On 1st December Malcolm Todd of The National Archives gave a good account of the work he’s been doing on File Formats for Preservation, resulting in a substantial new Technology Watch report for the DPC. It was a seminar hosted by William Kilbride, with participants from the BBC, the BL, NLW and others. The afternoon was useful and interesting for me since I teach an elementary module on file formats in a preservation context for our DPTP courses.
My naïve thinking in the area has been characterised by the assumption that the process is rather static or linear, and that the problem we’re facing is broadly the same every time; migrate data from a format that’s about to become obsolete or unsupported, onto another format that’s stable, supported, and open. MS Word document to PDF or PDF/A…now that, I can understand!
In fact, I learned at least two ways of thinking about formats that hadn’t occurred to me before. One simple one is costs; some formats can cost more to preserve than others. This can be calculated in terms of storage costs, multiplied over time, and the costs associated with migrations to new versions of that format. For example, we’ve tended to pin our faith on the TIFF format for images for many reasons, but there’s a high storage price to be paid for all that wonderful losslessness. This may be one reason why the DP world is looking with more favour on the JPEG2000 format, which is ‘virtually’ lossless and smaller in size.

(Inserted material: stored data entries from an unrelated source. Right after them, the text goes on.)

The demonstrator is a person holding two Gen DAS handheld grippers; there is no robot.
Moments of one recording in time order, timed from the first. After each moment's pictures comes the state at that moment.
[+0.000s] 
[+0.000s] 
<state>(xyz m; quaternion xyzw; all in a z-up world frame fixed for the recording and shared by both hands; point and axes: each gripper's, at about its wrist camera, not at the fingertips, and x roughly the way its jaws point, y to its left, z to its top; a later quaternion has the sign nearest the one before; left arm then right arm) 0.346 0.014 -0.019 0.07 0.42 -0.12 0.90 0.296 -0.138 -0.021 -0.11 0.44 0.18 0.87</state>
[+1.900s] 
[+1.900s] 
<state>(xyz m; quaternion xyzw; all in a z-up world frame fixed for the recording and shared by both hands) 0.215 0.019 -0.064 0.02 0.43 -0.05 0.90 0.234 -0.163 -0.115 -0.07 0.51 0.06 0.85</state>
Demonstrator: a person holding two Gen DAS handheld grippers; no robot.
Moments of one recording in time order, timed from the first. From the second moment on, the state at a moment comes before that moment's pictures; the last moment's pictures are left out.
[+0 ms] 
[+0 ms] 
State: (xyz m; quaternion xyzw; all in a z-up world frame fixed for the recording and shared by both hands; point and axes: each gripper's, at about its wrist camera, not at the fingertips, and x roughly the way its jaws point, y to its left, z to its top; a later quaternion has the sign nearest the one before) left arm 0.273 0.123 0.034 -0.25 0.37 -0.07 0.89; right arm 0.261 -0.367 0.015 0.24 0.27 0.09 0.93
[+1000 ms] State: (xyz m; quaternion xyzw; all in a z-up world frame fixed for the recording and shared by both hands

Secondly, the problems of preserving digital data which doesn’t actually have a specified stable preservation format. Chris Puttick of Oxford Archaeology gave a vivid description of the problems he’s facing with CAD and GIS files, where the data can’t easily be tied to a single format in the first place (nor can a stable format for migration be identified). As the NLA put it on their PADI page, “At present there is little dealing specifically or comprehensively with the preservation of this particular type of data, although some aspects of database preservation are applicable to GIS. Some long term preservation issues include a lack of open source formats and metadata standards, large data volume and complex data objects.” Puttick suggests that his data doesn’t really perform at all unless it’s operated within a very specific environment of hardware and software. How do we preserve an environment? This appears to be quite a distinct preservation problem and much harder to solve than Word to PDF, to put it mildly.
William Kilbride suggested that such cases (and websites too, arguably, because they are time-based) are more like a stream of data – a handy image which conveys something about the dynamic of such information packages, and showing us that it’s much harder to nail them down into a single format. You can never step into the same river twice.